Wild Bill Hickok’s death has become legend. So has much of his life. But between the dime novels and the Deadwood reenactments, there’s a real man worth knowing. One who didn’t always fit the myth.
James Hickok was born in 1837 in Homer, Illinois. The place is called Troy Grove now. His father, William Alonzo Hickok, was an abolitionist who ran a stop on the Underground Railroad. The family had deep roots in New England and revolutionary blood. James grew up with a strong sense of justice and a sharper eye for trouble.

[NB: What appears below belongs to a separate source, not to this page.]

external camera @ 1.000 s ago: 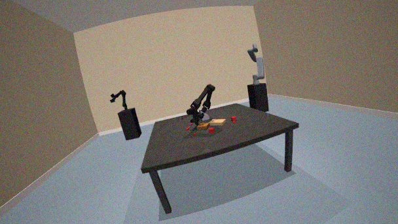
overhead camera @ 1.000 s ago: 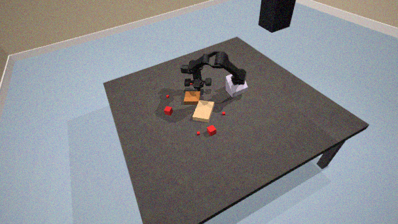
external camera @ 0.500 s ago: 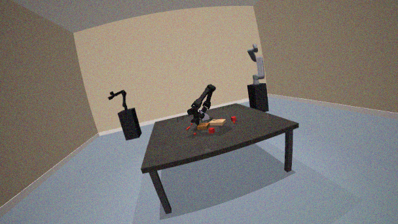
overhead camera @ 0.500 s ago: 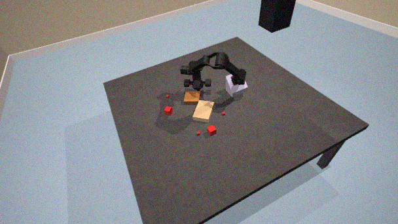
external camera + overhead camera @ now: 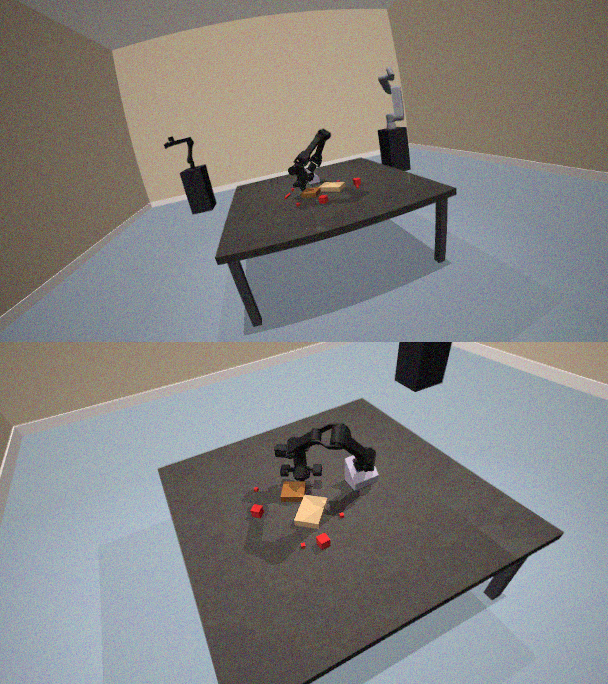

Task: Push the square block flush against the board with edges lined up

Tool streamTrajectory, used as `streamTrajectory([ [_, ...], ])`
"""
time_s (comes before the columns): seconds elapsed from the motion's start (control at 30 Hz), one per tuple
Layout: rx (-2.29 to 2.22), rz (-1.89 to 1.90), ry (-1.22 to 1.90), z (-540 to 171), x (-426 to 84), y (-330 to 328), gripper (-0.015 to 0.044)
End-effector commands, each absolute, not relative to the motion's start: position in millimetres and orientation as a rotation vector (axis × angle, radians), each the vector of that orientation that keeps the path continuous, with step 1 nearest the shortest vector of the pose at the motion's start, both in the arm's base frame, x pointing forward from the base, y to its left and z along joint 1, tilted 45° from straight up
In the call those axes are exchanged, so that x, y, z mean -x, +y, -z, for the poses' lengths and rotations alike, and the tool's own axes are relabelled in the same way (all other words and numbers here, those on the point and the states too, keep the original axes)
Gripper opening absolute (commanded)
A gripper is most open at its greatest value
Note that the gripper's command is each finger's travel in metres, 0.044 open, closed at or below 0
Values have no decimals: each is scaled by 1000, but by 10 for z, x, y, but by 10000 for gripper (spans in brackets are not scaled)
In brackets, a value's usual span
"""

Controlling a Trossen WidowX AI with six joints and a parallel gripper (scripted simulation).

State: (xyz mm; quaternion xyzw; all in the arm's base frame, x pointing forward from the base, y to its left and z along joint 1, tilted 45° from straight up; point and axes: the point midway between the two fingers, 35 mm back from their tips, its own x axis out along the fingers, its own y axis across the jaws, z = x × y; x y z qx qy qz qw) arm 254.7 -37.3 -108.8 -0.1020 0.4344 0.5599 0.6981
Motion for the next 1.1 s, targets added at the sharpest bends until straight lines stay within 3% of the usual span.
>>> streamTrajectory([
  [0.0, 229, -1246, 965, 1050, -2578, -347, 0],
  [1.07, 229, -1246, 965, 899, -2726, -195, 0],
])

By the time he was eighteen, Hickok had tangled with a man in a canal brawl. Both thought they’d killed the other. Neither had. But James fled west anyway. He started using aliases, eventually landing on “Wild Bill,” a name that stuck tighter than a burr in buckskin.
His first brush with lasting fame came at Rock Creek Station, Nebraska, in 1861. He was working for the Pony Express outfit when David McCanles came to collect on an unpaid debt. Accounts differ wildly. Some say McCanles was armed and dangerous. Others suggest he was just a loud creditor. Either way, three men ended up dead, and Hickok’s name began to circulate as a deadly shot who didn’t hesitate.

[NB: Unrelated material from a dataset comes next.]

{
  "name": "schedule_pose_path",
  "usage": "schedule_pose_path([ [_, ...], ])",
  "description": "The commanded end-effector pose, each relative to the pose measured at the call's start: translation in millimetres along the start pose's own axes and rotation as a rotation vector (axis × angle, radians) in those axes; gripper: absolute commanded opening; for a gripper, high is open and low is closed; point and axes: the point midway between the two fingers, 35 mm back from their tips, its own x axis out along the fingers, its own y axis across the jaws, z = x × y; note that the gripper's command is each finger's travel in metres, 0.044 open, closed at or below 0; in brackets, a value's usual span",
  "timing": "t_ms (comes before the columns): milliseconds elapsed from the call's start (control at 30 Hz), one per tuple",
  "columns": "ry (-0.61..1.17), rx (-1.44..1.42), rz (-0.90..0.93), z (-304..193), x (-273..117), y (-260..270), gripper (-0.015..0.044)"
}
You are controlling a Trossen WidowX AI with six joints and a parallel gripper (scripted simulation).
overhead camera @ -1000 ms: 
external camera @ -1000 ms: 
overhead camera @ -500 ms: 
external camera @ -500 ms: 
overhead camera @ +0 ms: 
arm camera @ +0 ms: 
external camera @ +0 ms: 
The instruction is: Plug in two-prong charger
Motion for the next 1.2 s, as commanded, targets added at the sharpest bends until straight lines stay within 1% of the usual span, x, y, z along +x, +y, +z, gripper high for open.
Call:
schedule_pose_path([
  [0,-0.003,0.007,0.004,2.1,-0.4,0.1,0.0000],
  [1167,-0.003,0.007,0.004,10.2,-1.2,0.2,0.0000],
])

That incident gave rise to the legend. And Wild Bill fed it. In 1867, a journalist named George Ward Nichols published an article that claimed Hickok had personally killed hundreds. The real number was likely closer to six.

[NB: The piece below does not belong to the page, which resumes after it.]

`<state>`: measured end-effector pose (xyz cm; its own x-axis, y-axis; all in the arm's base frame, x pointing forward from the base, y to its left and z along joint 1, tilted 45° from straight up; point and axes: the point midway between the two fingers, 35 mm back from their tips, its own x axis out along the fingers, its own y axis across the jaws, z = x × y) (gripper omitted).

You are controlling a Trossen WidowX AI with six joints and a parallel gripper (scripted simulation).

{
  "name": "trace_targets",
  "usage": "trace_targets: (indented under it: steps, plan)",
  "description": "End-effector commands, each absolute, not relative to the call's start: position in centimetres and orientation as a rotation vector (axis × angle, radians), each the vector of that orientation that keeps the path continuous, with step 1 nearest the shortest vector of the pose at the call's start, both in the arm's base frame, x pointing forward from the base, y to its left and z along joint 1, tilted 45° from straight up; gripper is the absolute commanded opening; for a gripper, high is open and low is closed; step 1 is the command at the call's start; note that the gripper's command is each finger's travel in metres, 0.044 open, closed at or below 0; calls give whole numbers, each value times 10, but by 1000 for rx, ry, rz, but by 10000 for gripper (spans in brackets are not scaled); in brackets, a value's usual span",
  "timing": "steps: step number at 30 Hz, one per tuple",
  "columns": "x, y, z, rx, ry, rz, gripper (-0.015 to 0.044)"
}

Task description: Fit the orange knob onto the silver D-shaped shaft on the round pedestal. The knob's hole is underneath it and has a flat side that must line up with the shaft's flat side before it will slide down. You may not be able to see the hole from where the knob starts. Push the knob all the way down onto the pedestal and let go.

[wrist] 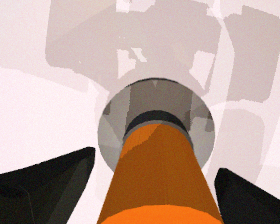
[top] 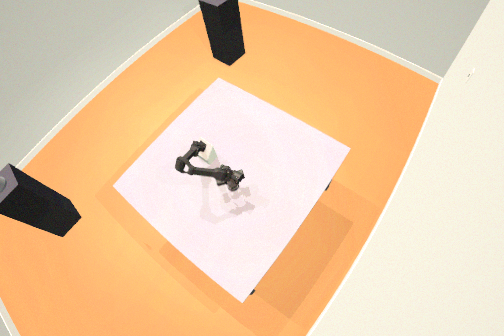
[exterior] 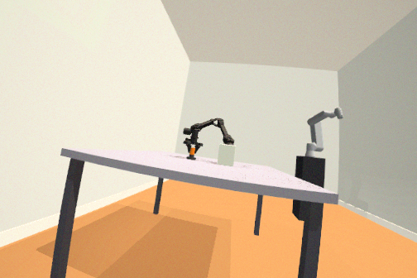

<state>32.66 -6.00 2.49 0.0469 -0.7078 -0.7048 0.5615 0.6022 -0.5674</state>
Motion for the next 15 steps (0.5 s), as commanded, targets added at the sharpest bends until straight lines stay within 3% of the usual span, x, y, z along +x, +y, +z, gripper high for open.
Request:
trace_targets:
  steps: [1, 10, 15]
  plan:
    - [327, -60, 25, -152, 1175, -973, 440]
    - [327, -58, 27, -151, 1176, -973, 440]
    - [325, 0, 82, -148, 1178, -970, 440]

Still, Hickok leaned into the persona. He wore embroidered shirts, posed for photographs, and took part in shows that blurred entertainment and reality. For a short time, he even shared the stage with Buffalo Bill Cody and Texas Jack Omohundro.
The Civil War gave Hickok a job as a Union scout and occasional spy. After the war, he moved into law enforcement in Kansas, where things got violent in a hurry.
In Springfield in 1865, he faced down Davis Tutt in a town-square shootout over a gambling debt and a pocket watch. That single bullet — Hickok’s — struck Tutt in the heart. It was the classic “Wild West duel,” and it cemented Hickok’s place in frontier folklore.
As marshal of Hays and later Abilene, Hickok killed several men, including Phil Coe, a saloon owner with a vendetta. Tragically, after shooting Coe, Hickok turned and fired again, accidentally killing his own deputy, Mike Williams. That mistake followed him for the rest of his life.
By the 1870s, Hickok was wearing out. His vision was getting worse. He had eye trouble that may have been syphilitic in nature or perhaps chronic trachoma. Either way, it was bad enough that he couldn’t shoot with the same precision. He drifted. Took odd jobs. Gambled. Got arrested for vagrancy. The hero of Harper’s Magazine was aging fast and fading from view.
In March 1876, he married Agnes Thatcher Lake, a widow who ran a traveling circus. They barely had time together. Hickok joined Charlie Utter’s wagon train and headed to Deadwood in the Black Hills, hoping for one last stake in the gold camps.
His health was poor, and he knew it. In a letter to Agnes shortly before his death, he wrote, “If such should be we never meet again, while firing my last shot, I will gently breathe the name of my wife — Agnes.”
Deadwood in 1876 was a rough camp filled with speculators, drunks, and outlaws. Hickok played poker in Saloon No. 10 most days. Locals said he normally sat with his back to the wall. On August 2, he couldn’t get that seat.
At 4:15 in the afternoon, Jack McCall — a nobody with a grudge — walked in and shot Hickok in the back of the head. The gambler died instantly. McCall tried to shoot others, but every remaining round in his pistol failed to fire.
Deadwood’s legends claim Wild Bill died holding the infamous “Dead Man’s Hand” — two black aces and two black eights. But that detail didn’t show up until 1926, fifty years later, in a biography that relied more on lore than fact.
Hickok was buried in Deadwood’s Mount Moriah Cemetery. His grave became a tourist stop. His image became a symbol of the Old West — sometimes righteous, sometimes ruthless, never dull.
Historians still argue over how many men he actually killed. Some called him a murderer. Others said he only drew in self-defense or in the line of duty. The truth is somewhere in the middle.
What’s clear is that Wild Bill was complicated. Vain and charming. Brave and reckless. A man of justice, and a man who made mistakes that cost lives. He died not in a blaze of glory, but from a cheap shot to the back of the head.
There’s no tidy ending to his story. But then again, Wild Bill Hickok never fit the mold. Not in life. Not in death.
And that’s what keeps the legend alive.